What the task asks -
Stop after the line with "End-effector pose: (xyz"; until then, please copy every line of the records word for word from the first.

Input material -
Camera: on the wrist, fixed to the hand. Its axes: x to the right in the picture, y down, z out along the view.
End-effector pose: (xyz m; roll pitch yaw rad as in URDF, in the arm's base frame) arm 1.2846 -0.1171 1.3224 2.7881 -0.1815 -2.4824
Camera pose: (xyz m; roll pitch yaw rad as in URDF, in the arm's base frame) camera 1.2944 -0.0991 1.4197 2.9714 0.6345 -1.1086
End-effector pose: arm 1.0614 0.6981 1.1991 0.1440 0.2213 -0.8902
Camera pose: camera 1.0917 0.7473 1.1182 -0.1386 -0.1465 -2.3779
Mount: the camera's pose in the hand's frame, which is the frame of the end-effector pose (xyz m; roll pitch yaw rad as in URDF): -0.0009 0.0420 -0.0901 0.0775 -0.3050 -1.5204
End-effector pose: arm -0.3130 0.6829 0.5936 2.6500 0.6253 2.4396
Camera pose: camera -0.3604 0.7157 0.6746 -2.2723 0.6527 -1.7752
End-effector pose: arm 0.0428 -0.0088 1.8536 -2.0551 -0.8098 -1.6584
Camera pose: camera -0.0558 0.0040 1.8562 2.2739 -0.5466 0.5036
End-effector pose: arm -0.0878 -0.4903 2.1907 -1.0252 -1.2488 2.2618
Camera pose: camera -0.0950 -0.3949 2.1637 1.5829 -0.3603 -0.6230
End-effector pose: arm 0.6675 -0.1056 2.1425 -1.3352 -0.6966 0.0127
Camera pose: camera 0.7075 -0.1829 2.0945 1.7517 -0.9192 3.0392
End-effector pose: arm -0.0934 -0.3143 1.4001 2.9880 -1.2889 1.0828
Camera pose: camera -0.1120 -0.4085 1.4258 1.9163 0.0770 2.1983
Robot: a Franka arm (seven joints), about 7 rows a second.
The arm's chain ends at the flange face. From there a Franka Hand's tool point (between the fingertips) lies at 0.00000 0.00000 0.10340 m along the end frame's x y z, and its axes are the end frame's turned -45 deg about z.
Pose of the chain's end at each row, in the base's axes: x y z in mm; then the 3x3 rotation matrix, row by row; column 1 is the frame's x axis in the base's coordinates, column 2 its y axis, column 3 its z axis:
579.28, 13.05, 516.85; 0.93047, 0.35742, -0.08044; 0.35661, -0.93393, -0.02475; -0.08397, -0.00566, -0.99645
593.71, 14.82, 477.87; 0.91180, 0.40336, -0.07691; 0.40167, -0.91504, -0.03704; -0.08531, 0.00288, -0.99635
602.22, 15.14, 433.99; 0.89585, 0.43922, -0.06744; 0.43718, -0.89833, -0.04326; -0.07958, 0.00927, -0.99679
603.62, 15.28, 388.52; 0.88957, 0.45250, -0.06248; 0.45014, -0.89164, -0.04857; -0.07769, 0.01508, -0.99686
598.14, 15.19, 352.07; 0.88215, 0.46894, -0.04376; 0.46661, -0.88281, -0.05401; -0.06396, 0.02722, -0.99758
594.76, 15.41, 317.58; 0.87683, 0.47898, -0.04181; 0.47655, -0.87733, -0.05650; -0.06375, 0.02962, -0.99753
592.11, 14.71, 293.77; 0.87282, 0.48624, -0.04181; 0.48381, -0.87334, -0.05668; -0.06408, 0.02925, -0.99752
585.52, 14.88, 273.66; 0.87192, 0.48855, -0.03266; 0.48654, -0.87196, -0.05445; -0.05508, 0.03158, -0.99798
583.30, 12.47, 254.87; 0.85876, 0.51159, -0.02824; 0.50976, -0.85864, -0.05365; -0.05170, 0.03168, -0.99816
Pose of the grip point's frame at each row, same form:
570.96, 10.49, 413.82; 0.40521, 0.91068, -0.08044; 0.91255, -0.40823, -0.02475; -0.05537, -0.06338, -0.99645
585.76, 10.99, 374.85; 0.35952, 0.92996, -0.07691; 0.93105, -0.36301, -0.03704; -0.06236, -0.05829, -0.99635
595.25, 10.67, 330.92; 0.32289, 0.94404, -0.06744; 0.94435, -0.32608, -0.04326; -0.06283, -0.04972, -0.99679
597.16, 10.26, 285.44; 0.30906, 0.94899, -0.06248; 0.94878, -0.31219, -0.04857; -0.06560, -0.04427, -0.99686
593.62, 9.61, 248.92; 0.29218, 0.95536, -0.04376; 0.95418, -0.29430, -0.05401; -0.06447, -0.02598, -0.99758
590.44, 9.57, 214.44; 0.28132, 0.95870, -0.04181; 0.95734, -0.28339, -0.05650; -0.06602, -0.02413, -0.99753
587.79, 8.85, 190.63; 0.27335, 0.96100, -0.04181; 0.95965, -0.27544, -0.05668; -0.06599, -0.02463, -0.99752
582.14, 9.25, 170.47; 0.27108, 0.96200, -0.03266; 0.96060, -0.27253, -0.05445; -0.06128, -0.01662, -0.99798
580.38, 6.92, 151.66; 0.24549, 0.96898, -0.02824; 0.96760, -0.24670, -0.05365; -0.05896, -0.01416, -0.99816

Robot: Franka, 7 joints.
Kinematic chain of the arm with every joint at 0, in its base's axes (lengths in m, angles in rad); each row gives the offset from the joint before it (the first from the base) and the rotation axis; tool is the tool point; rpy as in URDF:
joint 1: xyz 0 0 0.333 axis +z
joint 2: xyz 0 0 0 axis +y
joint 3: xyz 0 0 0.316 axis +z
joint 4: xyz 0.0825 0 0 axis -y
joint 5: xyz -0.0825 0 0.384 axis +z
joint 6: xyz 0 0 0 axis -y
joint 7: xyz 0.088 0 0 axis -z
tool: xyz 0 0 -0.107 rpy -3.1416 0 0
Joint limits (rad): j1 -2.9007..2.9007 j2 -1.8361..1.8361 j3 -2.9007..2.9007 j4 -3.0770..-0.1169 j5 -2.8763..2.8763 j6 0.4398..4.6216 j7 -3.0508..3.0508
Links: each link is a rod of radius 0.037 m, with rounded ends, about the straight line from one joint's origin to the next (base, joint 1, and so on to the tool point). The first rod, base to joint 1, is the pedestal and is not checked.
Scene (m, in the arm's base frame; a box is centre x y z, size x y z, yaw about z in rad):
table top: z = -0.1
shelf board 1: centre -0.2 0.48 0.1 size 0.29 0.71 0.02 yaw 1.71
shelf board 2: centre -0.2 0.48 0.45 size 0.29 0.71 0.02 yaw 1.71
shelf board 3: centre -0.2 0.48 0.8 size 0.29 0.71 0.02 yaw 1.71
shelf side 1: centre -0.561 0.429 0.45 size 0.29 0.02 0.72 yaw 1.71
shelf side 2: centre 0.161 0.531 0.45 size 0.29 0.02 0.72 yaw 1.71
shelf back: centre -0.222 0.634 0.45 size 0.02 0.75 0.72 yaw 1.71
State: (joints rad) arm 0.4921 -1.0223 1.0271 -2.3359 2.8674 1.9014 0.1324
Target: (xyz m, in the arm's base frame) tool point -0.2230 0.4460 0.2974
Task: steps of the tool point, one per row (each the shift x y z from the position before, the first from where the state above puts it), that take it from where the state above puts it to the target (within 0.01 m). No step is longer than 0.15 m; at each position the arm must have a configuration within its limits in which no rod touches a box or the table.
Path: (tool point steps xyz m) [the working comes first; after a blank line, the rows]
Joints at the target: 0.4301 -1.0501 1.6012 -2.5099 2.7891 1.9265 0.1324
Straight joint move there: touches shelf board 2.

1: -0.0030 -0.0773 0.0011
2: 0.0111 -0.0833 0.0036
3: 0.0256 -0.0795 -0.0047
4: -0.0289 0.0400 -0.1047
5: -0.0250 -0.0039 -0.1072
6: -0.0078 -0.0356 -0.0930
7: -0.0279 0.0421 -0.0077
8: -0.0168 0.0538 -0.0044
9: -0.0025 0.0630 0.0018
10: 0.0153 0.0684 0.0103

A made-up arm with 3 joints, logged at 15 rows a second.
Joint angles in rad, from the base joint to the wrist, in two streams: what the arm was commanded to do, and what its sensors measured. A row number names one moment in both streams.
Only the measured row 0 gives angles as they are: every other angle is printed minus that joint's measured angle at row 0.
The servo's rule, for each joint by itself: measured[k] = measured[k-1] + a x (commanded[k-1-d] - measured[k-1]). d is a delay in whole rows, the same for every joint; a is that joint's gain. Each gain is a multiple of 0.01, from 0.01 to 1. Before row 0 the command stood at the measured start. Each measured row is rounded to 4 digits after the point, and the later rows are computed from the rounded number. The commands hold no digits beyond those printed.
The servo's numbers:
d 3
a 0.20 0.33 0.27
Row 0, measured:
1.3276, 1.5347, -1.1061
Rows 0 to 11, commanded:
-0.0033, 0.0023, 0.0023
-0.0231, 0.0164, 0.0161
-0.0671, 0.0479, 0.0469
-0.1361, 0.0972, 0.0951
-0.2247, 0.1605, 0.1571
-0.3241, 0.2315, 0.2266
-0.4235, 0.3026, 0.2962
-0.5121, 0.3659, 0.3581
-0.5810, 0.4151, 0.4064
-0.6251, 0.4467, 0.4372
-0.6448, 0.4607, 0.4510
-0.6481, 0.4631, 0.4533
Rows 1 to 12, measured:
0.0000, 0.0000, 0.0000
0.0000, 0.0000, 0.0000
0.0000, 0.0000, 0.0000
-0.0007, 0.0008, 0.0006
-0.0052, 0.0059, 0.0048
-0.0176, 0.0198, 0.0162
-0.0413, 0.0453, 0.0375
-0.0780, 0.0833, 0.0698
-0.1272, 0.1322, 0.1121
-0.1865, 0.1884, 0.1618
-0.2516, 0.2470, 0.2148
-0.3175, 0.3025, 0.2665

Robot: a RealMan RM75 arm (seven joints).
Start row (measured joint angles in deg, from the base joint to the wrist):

Worked solution -
Camera: on the wrist, fixed to the hand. Its axes: x to the right in the picture, y down, z out along the view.
End-effector pose: (xyz m; roll pitch yaw rad as in URDF, in the arm's base frame) arm 1.2846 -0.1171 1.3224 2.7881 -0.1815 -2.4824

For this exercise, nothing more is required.